Perjalan Hidup Malik tidak hanya sampai di pulau jawa. Ia kembali ke Minangkabau dengan misi mengembangkan Muhammadiyah ke Minangkabau. Selama diperantau ia banyak nemimba ilmu agama dan cukup disegani oleh Muhammadiyah, namun sesampainya di Minangkabau ia hanya dianggap sebagai tukang pidato bukan ahli agama. Hal ini disebabkan oleh kurang pasnya penggunaan tata letak bahasa, nahwu da sharaf. Kekurang ini dikaitkan karena tidak menyelesaikan pendidikannya di Tawalib.

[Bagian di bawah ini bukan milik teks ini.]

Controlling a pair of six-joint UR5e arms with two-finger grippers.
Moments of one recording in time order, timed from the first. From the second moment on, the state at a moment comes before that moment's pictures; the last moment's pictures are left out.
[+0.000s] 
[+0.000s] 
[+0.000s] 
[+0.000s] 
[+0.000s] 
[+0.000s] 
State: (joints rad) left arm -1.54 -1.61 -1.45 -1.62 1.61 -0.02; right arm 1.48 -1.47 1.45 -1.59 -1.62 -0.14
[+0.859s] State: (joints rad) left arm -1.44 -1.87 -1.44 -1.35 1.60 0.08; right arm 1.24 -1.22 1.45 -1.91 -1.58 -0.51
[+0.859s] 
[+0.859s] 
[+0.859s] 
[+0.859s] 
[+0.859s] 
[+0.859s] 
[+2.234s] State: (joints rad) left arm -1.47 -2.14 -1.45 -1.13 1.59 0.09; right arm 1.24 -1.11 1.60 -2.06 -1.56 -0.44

Ilmu yang diperoleh salam di Jawa ternyata tidak terlalu banyak mengubah padangan orang-orang disekitarnya. Kekecewaannya bertambah saat ia gagal melamar untuk menjadi guru saat Muhammadiyah membuka sekolah di Padang Panjang. Alasannya adalah tidak memiliki ijazah diploma. Dia mencurahkan kegundahan yang dialaminya kepada andungnya. Ia ingin pergi ke Makkah sendiri.Walaupun terkendala dengan biaya ia tetap ingin pergi. Dengan berjalan kaki dari Maninjau ke Padang dan dari Padang naik kapal. Ia bertemu dengan temannya bernama Isa di pelabuhan Belawan. Isa membarinya sedikit ongkos untuk ke Makkah. Februari 1927 Hamka berangkat haji bersama jemaah haji Indonesia. Selama diperjalanan ia cukup dihormati kerena kepandaiaanya membaca Al-Quran.
Sesampai di Makkah ia bekerja di percetakan Hamid Kurdi, yaitu mertua dari ulama Minangkabau Ahmad Chatib. Selama di Makkah ia benyak membaca dan belajar kita-kita klasik dan buku-buku tentang Islama. Hamkah sempatmemberikan pelajaran agama bagi jemaah haji asal Indonesia. Keinginan Hamka untuk menetap di Makkah batal karena bertemu dengan Agus Salim. Bujukan Agus Salim berhasil membawa Hamka kembali pulang ke tanah air, namu ia tidak pulang ke Padang Panjang. Kapal yang ditumpanginya berhenti di Medan dan ia pun ikut turun di Medan. Disinilah ia memulai karirnya sebagai jurnalis dan juga mengajar.
Hamka kembali ke Padang Panjang setelah gempa bumi meluluh lantahkan rumahnya di Sungai Batang, itupun karena bujukan dari kakak iparnya yang bertemu di Medan. Kepulanganya ke Padang Panjang mengejutkan ayahnya. Ternyata kepergiannya ke Makkah tidak diketahui oleh ayahnya. Ayahnya merasa bersalah dan menerima dirinya apa adanya. Untuk menebus rasa bersalah kepada ayahnya ia menerima permintaan ayahnya dengan menikahi Siti Raham tanggal 5 April 1929. Setelah menikah ia kembali Padang Panjang dan ia menjabat sebagai ketua Muhammadiyah sekaligus sebagai pimpinan sekolah Tablik.